Demonstrated for the first two members the configuration should look something like:

cost function:

  [...]

  # Background error covariance
  background error:

    [...]

    # Ensemble members
    members:
      - filetype: geos
        state variables: *anvars
        datapath: Data/ens/mem001
        filename_bkgd: geos.ens.c13.20201001_000000z.nc4
        psinfile: true
      - filetype: geos
        state variables: *anvars
        datapath: Data/ens/mem002
        filename_bkgd: geos.ens.c13.202001001_000000z.nc4
        psinfile: true

      [...]

Since the resolution of the ensemble has changed so must the localization model. This is achieved by altering the geometry in the localization_parameters_fixed.yaml configuration. To be safe first make a copy of that file:

cp Config/localization_parameters_fixed.yaml Config/localization_parameters_fixed_c13.yaml

Now open this file and edit the geometry part of the configuration by reducing the nxp and nyp parameters from 25 to 13. Also change the name of the output files that will contain the localization model so as not to overwrite the higher resolution model. This can be done by modifying the prefix directive as follows:

[...]

# BUMP setup
bump:
  prefix: Data/bump/locparam_c13

  [...]

Now you can create this new localization model:

mpirun -np 6 $JEDIBUILD/bin/fv3jedi_parameters.x Config/localization_parameters_fixed_c13.yaml

Since the name of the files containing the localization model has changed the corresponding update needs to happen in Config/3denvar_lowresinc.yaml. In the localization.bump part of the config look for the prefix key and append it with c13 identically to how you did so in Config/localization_parameters_fixed_c13.yaml.

Now you should be ready to run the low resolution 3DEnVar:

mpirun -np 6 $JEDIBUILD/bin/fv3jedi_var.x Config/3denvar_lowresinc.yaml Logs/3denvar_lowresinc.log

You may notice that this run is faster than the previous 3DEnVar run.

Step 4: Using localization length scales determined from the ensemble

The Config directory contains a configuration file for generating the localization model from the ensemble rather than using specified length scales. To invoke this method of generating the localization model enter:

mpirun -np 6 $JEDIBUILD/bin/fv3jedi_parameters.x Config/localization_parameters_dynamic.yaml

Note that this will take quite a bit longer to run than when generating a fixed scale localiztion model. Once it completes additional files in the Data/bump directory called Data/bump/locparam_dynamic_00_nicas_* should appear. To use this new localization model it is necessary to update the variational configuration file. First make a copy:

cp Config/3denvar_backup.yaml Config/3denvar_dynamicloc.yaml

Now you need to edit the localization part of the configuration to use the newly generated model.
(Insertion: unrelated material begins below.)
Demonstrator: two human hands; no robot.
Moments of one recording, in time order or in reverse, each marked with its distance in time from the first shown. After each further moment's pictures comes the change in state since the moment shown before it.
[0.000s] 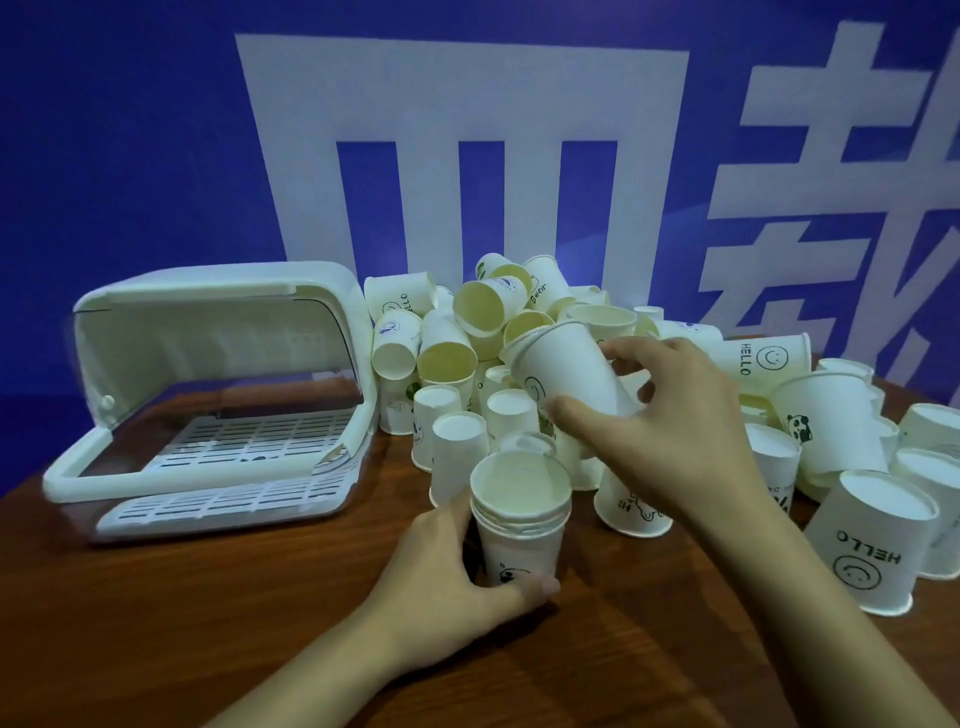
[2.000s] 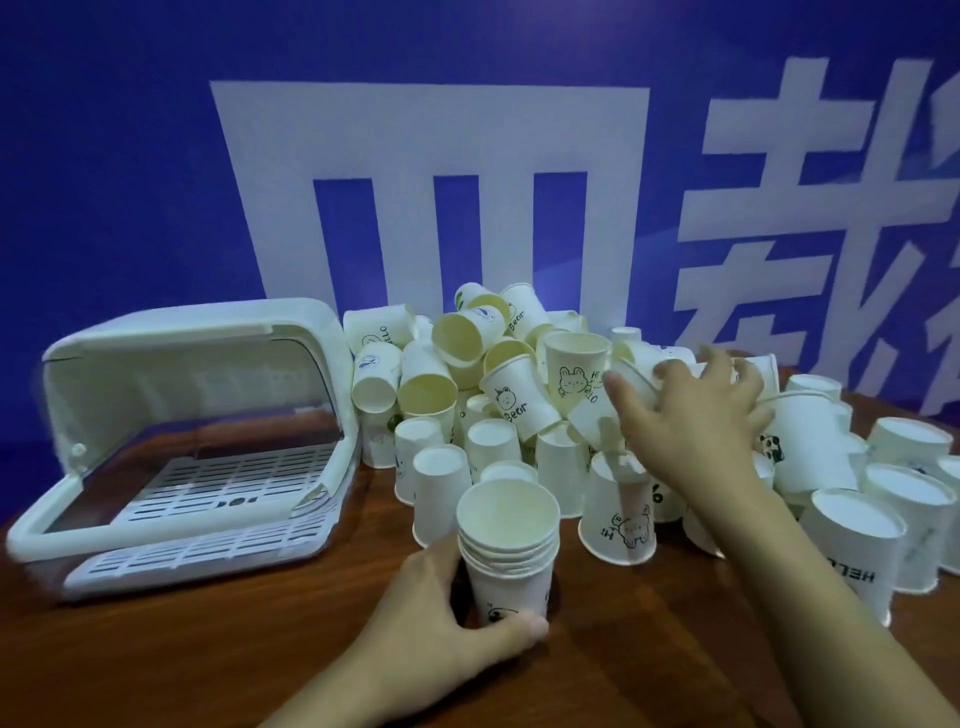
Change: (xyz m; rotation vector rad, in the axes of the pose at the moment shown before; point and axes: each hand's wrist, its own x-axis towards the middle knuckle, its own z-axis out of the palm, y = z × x) left_hand 0.003 0.009 -0.002 0.005 -0.087 -0.030; right_hand 0.052 0.059 0.006 -0.357 0.100 0.220
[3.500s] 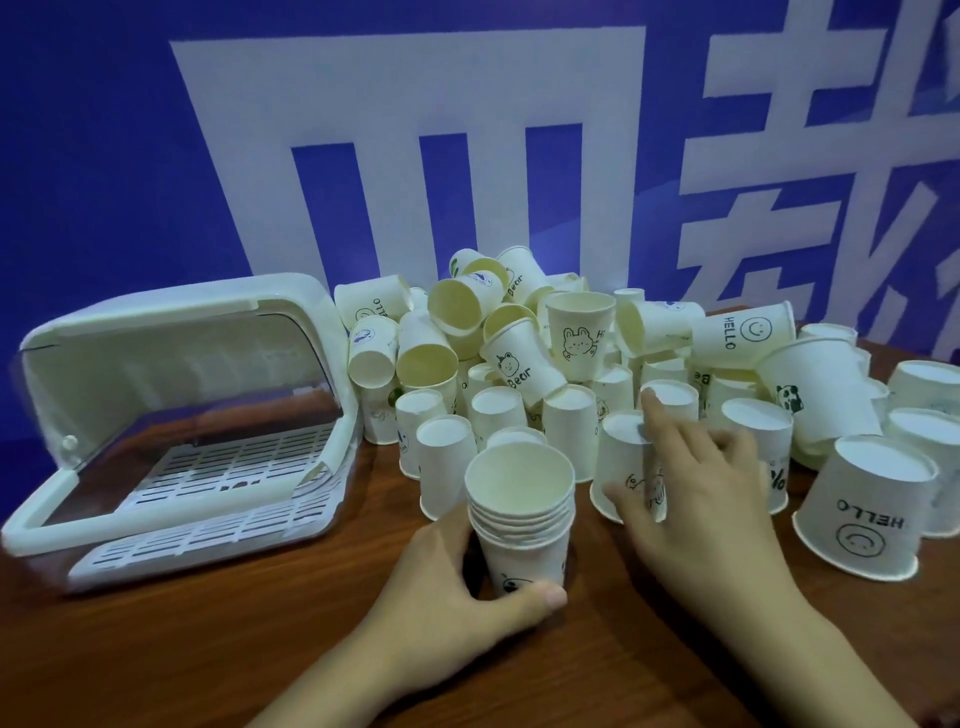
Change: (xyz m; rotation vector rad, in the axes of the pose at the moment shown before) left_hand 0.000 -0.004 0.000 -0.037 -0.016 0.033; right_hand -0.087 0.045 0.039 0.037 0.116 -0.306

The configuration should be:

cost function:

  [...]

  # Background error covariance
  background error:

    [...]

    # Apply a localization operator
    localization:
      localization variables: *anvars
      localization method: BUMP
      bump:
        prefix: Data/bump/locparam_dynamic
        method: loc
        strategy: common
        load_nicas: 1
        mpicom: 2
        verbosity: main

      [...]

Note that the io_key references can be removed now. These were used previously because variables with different names would share a localization model. Remember to also change the names of the output files so they are not overwritten. Now try running this new case:

mpirun -np 6 $JEDIBUILD/bin/fv3jedi_var.x Config/3denvar_dynamicloc.yaml  Logs/3denvar_dynamicloc.log

Try looking at some of the diagnostics for this run compared to the run with fixed localization length scales.